**EXERCISE INSTRUCTIONS**
Report, as a bare number, how many lines of the entries below contain "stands".

**Data records**
++++

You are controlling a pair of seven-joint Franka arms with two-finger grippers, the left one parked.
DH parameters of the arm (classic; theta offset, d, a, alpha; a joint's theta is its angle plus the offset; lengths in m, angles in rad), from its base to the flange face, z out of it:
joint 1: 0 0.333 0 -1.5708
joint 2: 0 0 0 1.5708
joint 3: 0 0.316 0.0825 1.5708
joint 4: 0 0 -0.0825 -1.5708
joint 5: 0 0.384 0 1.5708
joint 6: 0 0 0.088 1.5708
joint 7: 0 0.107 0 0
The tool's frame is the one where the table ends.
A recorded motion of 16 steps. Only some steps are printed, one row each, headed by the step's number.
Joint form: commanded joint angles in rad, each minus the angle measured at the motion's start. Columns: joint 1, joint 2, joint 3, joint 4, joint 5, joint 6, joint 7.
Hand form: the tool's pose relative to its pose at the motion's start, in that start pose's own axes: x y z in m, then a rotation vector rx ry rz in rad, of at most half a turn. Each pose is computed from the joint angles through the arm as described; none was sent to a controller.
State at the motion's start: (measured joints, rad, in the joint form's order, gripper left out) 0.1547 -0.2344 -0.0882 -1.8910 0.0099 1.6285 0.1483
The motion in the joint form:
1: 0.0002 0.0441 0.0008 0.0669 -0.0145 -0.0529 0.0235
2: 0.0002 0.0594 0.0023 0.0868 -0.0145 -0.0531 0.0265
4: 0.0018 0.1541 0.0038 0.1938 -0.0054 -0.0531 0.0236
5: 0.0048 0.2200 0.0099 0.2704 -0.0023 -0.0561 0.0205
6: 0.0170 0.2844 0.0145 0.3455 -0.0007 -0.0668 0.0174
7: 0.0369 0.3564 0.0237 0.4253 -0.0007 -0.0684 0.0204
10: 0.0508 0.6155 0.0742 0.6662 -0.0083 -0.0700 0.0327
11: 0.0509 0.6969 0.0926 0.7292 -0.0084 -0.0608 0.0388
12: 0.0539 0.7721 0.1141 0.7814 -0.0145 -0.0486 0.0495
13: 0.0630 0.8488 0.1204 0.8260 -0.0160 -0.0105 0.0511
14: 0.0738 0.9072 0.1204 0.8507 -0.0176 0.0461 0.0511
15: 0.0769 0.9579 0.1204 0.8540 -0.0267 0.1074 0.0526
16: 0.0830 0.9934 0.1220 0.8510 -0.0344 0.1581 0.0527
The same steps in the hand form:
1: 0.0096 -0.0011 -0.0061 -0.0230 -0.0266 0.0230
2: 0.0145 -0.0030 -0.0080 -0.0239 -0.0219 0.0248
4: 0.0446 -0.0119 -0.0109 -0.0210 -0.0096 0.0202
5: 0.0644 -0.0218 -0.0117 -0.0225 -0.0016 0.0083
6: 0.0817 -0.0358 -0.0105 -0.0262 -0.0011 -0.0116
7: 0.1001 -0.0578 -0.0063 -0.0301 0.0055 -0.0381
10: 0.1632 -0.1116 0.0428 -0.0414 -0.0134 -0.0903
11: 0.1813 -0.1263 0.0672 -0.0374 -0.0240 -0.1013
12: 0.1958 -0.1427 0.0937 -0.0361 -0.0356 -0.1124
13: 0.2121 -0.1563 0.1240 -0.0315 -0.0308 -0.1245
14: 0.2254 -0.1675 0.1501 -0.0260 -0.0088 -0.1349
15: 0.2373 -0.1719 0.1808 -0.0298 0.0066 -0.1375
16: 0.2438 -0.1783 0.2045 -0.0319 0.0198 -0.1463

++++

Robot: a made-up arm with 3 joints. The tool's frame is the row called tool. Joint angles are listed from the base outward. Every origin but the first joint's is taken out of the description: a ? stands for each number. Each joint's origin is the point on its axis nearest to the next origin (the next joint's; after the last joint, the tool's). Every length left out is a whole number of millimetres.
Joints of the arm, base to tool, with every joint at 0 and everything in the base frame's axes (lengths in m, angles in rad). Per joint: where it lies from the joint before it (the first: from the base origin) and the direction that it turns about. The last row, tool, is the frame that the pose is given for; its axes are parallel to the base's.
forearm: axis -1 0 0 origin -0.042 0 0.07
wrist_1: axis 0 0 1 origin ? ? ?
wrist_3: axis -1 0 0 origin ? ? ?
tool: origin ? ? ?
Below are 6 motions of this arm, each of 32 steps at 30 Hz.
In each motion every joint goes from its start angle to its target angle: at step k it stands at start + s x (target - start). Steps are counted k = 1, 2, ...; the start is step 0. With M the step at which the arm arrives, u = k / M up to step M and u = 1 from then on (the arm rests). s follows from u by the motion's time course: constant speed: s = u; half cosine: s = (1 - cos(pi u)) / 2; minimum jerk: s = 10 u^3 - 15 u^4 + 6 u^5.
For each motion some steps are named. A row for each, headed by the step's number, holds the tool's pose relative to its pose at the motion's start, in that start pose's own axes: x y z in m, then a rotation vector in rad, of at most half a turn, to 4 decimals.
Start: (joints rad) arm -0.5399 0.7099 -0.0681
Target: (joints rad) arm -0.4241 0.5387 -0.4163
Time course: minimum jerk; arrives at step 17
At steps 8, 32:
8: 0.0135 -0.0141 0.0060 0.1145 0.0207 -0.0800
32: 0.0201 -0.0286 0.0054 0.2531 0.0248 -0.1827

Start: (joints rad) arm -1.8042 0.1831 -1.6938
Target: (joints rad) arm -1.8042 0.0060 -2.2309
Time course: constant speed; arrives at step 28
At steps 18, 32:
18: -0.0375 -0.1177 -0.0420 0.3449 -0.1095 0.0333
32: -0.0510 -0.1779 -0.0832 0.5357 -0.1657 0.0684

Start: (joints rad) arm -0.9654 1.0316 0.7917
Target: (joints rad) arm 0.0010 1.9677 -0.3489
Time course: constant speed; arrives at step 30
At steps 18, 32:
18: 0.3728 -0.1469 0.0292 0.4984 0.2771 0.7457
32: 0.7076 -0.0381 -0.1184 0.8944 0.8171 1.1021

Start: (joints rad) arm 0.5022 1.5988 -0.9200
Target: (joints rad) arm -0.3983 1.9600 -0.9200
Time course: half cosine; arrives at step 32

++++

**WRITTEN SOLUTION**
2